Based in: Adelaide, Australia

Originally from: Bukavu, Democratic Republic of Congo

When and where did you make this work? March 14, 2018. It was created in my bedroom at the time, at my mum’s house.

Can you describe what is going on in it? I was moved by the strength and power portrayed in Picasso’s “Les Demoiselles d’Avignon” (1907), but couldn’t fully relate to it as all of the subjects are of one race. And so I wanted to depict African women in a similar light — at their most beautiful and powerful. I focused on the strength that these women hold, regardless of the situations that have been inflicted on them. The subjects are at different stages in their lives and journeys, but all project strength in their demeanor. This is reflective of the African woman and how she, no matter her age, is often the backbone of our families. I come from a family with four sisters, and have seen how women like them are underrepresented in society and in art. You can see in the work differences in the women, including the fact that one of them is pregnant, and this shows that the shape or appearance of a woman also does not change or minimize her power or beauty. The painting is done with brush pen (ink) and African fabric appliqué on cotton canvas. This produced unexpected tones on the women’s bodies. Experimenting throughout the process of making the work allowed me to think about the dimensions and spacing of their figures, and about the effect and illusions of negative space as I tried to balance multiple components of the piece. In stitching fabric on the painting, I wanted to give depth and structure to the work and add an overflowing, triangular form of color.

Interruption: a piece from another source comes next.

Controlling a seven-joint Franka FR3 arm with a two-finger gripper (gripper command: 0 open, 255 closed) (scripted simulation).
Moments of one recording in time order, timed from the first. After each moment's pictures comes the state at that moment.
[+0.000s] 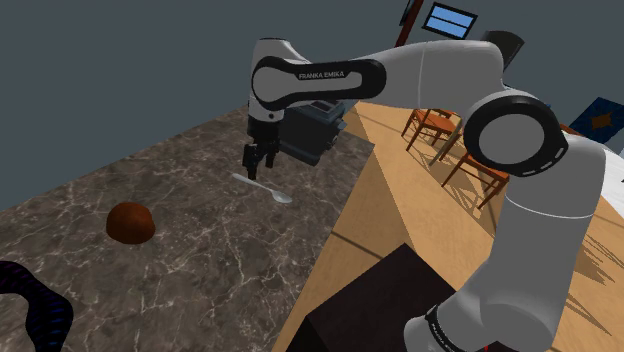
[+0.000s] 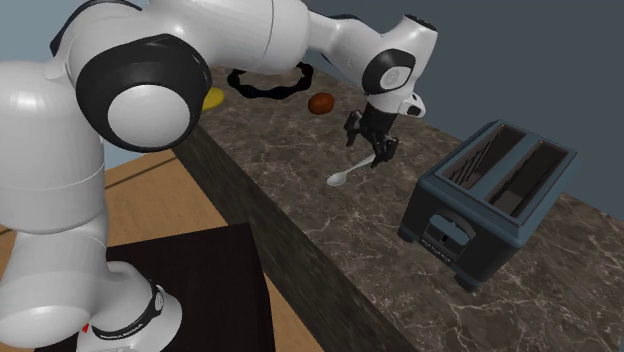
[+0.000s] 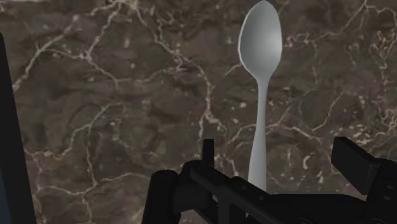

What is an artwork in any medium that has changed your life? I admire a lot of amazing artists’ works and constantly observe and consume art, but I was mesmerized when I got to see the ceiling of the Sistine Chapel. I was so impressed at the understanding Michelangelo had in painting the bright colors and broad, cleanly defined outlines that make each subject easily seen from the floor. The human bodies depicted are perfectly in proportion and so lifelike, and his overall concept is so well developed. As I left, I told myself I need to be able to express how I feel. It gave me the desire to challenge myself as an artist, to develop my techniques and ideas further, making works with different pigments, fabrics, paints. It also evolved my understanding of the subject matter, thus forcing me to grow as a person and be more resilient in overcoming challenges.